YOUR INSTRUCTIONS: Only the lines from the one containing "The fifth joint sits" through the last line below should be written out, exactly and with both ends kept.

--- START ---

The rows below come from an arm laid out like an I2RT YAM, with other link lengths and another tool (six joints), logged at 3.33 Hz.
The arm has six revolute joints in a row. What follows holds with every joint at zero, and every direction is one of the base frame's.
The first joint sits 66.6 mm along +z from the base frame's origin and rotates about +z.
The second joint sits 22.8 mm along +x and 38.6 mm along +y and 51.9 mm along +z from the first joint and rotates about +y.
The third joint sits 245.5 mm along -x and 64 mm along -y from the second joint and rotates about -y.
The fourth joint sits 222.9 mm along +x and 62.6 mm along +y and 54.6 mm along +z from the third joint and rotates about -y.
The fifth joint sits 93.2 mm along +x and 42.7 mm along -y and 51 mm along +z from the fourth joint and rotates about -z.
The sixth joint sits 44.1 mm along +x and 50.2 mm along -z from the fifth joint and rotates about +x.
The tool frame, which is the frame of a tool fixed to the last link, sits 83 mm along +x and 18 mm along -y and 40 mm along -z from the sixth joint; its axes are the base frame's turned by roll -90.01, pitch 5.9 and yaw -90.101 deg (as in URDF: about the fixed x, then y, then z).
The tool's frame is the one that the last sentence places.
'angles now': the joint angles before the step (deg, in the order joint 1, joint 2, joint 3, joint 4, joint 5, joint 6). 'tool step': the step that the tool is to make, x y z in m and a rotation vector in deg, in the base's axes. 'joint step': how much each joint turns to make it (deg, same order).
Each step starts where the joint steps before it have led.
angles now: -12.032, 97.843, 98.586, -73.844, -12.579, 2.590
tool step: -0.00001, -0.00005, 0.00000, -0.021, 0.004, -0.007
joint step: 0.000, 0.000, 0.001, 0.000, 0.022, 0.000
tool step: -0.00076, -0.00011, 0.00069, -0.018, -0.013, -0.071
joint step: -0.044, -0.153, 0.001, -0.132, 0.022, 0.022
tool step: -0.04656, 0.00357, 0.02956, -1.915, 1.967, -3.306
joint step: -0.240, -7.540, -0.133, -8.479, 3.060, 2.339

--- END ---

RESPONSE:
The fifth joint sits 93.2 mm along +x and 42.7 mm along -y and 51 mm along +z from the fourth joint and rotates about -z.
The sixth joint sits 44.1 mm along +x and 50.2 mm along -z from the fifth joint and rotates about +x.
The tool frame, which is the frame of a tool fixed to the last link, sits 83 mm along +x and 18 mm along -y and 40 mm along -z from the sixth joint; its axes are the base frame's turned by roll -90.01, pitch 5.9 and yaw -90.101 deg (as in URDF: about the fixed x, then y, then z).
The tool's frame is the one that the last sentence places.
'angles now': the joint angles before the step (deg, in the order joint 1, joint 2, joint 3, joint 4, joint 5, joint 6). 'tool step': the step that the tool is to make, x y z in m and a rotation vector in deg, in the base's axes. 'joint step': how much each joint turns to make it (deg, same order).
Each step starts where the joint steps before it have led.
angles now: -12.032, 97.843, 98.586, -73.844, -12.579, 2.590
tool step: -0.00001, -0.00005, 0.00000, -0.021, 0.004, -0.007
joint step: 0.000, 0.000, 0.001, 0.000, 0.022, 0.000
tool step: -0.00076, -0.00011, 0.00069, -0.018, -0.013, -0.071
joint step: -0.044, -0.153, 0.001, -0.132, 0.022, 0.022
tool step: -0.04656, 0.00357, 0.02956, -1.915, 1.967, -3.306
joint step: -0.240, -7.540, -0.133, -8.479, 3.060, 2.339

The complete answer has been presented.